3. Solution Recommendation¶
Based on the interview and schema, propose the architecture:
- Pipeline Options:
- Spark-Centric: Recommend if the user has existing Spark workloads, needs custom PySpark logic, or prefers Spark MLlib.
- BigQuery-Centric: Recommend if the user wants a NoOps, SQL-backed pipeline using BigQuery DataFrames.
- Serving Options:
- Lean JSON: Recommend if using Spark + Simple Model (Logistic Regression).
- ONNX: Recommend if using Spark + Complex Model (Random Forest/XGBoost).
- Native BQML: Recommend if using BigQuery-Centric pipeline.
Get the user's approval on the recommendation before proceeding.

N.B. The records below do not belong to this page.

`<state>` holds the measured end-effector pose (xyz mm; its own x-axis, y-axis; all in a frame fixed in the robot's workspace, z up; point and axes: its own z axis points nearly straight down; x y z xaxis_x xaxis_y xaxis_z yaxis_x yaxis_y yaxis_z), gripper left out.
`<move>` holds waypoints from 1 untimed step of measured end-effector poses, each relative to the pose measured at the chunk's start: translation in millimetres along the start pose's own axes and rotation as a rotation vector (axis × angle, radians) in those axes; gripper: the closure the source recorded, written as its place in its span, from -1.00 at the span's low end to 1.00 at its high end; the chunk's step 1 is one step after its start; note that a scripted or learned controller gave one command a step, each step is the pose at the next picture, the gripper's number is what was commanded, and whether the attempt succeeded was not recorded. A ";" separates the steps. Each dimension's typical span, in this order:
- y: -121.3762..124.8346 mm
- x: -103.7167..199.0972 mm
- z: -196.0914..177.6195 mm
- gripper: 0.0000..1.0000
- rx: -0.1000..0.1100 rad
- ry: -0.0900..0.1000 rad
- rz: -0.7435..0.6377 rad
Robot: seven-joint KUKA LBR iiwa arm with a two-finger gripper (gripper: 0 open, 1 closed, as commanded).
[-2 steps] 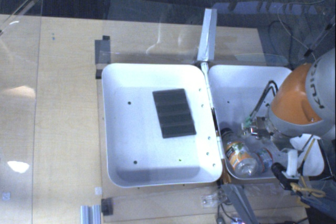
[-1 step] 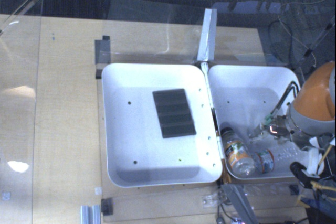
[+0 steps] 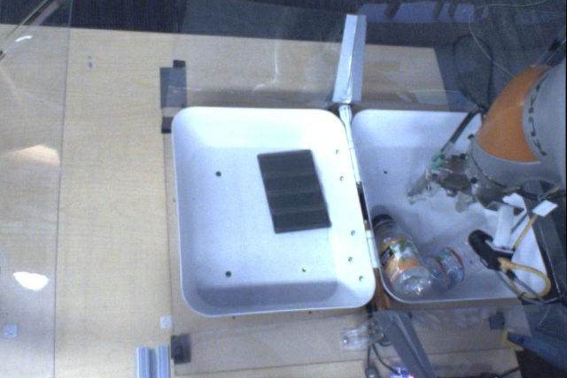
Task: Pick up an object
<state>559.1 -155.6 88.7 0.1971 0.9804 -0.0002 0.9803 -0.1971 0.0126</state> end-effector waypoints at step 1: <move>27.6 -26.9 -27.6 -1.00 0.006 0.001 -0.274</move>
<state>580.6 -187.3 116.6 -0.0760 0.9971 -0.0021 0.9971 0.0760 0.0065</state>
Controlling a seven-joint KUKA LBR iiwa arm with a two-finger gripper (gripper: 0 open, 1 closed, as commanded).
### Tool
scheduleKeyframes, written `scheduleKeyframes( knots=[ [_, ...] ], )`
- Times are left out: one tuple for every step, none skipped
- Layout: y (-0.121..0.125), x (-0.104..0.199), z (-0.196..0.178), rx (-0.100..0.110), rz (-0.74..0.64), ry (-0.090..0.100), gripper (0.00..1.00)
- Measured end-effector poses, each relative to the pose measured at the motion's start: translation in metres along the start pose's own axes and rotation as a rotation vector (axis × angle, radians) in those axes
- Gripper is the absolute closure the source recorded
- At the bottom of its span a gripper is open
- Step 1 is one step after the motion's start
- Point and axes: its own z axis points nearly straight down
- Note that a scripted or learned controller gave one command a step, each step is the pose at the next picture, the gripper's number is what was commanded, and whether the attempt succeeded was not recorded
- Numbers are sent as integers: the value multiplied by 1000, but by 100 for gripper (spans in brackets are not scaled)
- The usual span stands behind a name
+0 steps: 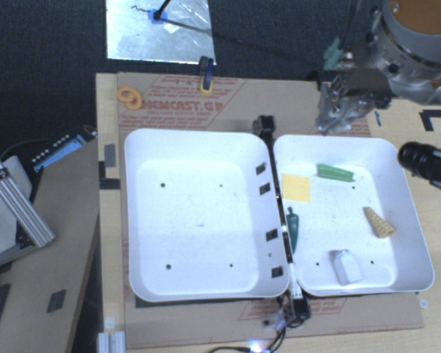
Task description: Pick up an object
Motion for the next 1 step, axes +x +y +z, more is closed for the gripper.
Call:
scheduleKeyframes(
  knots=[
    [0, 20, 0, 0, 1, 0, 100]
  ],
)
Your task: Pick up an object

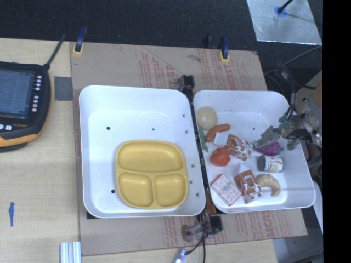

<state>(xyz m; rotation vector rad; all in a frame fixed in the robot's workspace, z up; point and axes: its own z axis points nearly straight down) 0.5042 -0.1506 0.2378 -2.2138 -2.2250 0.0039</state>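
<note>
My gripper (278, 139) reaches in from the right over the right bin (249, 106), at its right-hand side. Its grey fingers stand apart, open, with nothing held between them. Just below them lies a purple eggplant-like toy (269, 148), and whether a finger touches it I cannot tell. Near it are a small can (272, 164) and a croissant (269, 183). Further left lie a red and white carton (238, 147), a red tomato (220, 156), a sausage (218, 131) and a cream ball (207, 116).
Two more small cartons (225, 189) (248, 185) lie at the right bin's front. The left bin (98, 108) holds a yellow divided plate (151, 173). A tablet-like pendant (22, 103) rests on the bench at far left.
</note>
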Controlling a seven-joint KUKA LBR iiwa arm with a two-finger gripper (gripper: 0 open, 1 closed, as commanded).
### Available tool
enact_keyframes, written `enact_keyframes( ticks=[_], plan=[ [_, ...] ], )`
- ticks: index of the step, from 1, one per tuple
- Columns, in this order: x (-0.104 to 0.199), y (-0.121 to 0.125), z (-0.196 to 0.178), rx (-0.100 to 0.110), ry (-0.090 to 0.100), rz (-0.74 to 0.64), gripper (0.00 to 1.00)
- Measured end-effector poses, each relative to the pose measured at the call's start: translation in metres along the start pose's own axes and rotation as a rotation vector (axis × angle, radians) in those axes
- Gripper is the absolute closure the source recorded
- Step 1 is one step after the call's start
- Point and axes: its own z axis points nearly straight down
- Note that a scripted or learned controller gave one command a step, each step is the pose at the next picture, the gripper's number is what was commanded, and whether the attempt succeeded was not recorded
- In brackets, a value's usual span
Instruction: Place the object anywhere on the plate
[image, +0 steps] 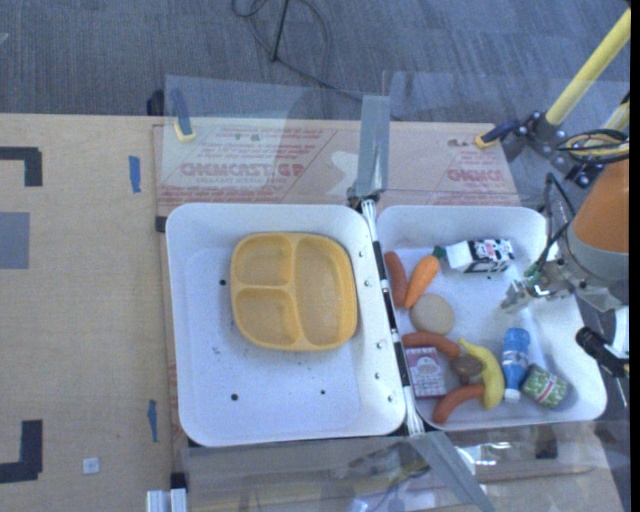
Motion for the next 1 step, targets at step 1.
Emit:
enact_keyframes(
  ticks=[1],
  plan=[
    [-0.0021, 0.0006, -0.0102, -0.004, -0.001, 0.004, 1.0]
  ],
)
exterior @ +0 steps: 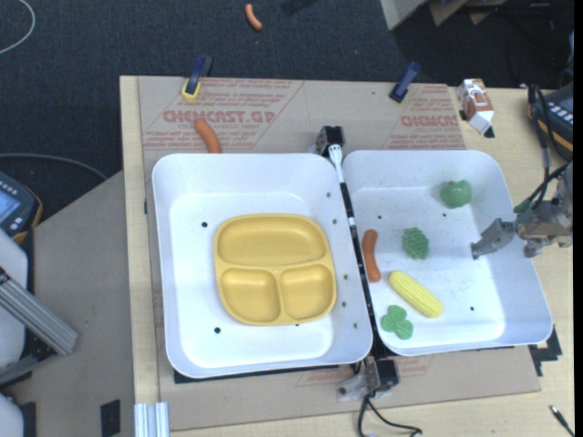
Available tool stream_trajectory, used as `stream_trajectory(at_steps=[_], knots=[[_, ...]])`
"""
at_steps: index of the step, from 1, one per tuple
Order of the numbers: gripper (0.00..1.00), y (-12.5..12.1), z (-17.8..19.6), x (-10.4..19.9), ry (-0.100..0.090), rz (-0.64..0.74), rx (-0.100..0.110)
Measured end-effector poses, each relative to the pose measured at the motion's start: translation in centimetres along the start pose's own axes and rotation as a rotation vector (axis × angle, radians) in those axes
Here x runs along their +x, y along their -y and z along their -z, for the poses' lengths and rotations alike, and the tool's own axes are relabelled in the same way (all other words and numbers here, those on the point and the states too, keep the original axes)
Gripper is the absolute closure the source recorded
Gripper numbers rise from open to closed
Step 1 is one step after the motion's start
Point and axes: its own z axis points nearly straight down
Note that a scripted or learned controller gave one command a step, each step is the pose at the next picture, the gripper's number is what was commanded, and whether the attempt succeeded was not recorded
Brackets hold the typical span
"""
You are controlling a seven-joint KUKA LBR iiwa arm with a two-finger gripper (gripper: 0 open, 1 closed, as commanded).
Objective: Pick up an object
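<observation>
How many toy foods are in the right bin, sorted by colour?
Green: 3, the green pepper, the bumpy green piece and the leafy green piece
Yellow: 1, the corn cob
Orange-red: 1, the sausage
Total: 5

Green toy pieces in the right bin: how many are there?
3. One green piece sits near the far right corner, one at the middle of the right bin, one at the near edge beside the corn.

One fixed camera looks down at a slant on both white bins [173, 244], apparently from moderate height.
</observation>
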Motion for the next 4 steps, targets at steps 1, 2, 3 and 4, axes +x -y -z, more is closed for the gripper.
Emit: stream_trajectory(at_steps=[1, 2, 3, 4], knots=[[0.00, -0.3, 0.7, 0.0, 0.004, 0.004, -0.013], [0.00, -0.3, -5.6, 0.4, 0.000, 0.004, -0.006], [0.00, -0.8, -11.0, -0.4, 0.000, 0.003, -0.007], [0.00, -0.8, -13.1, -0.3, 0.000, 0.004, -0.008]])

4. Orchestrating Sub-Skills for Code Generation¶
Once approved, generate the notebooks by activating the relevant sub-skills:
Spark-Centric Pipeline Generation¶
If generating the Spark-centric notebook (spark_centric_<use_case>.ipynb),
apply the following sub-skills:
- spark-lightning-optimization: Use to generate the Dataproc Serverless session with Lightning Engine.
- zero-copy-ingestion: Use to generate the BigQuery data loading code using the connector.
- model-evaluation: Use to generate the evaluation section (Accuracy or AUC-PR/Confusion Matrix).
- unified-model-registry: Use to generate the model saving and serving code (Lean JSON or ONNX export, Vertex AI registration).
BigQuery-Centric Pipeline Generation¶
If generating the BigQuery-centric notebook (bq_centric_<use_case>.ipynb),
apply the following sub-skills:
- zero-copy-ingestion: Use to generate the BigFrames data loading code.
- bigframes-bqml: Use to generate the feature engineering and BQML training code.
- model-evaluation: Use to generate the evaluation section.
- unified-model-registry: Use to generate the BQML export and Vertex AI Endpoint deployment code.
Batch Prediction Script¶
Generate predict_job_<use_case>.py (PySpark) if the Spark pipeline is chosen,
ensuring it loads the model from GCS and writes predictions back to BigQuery.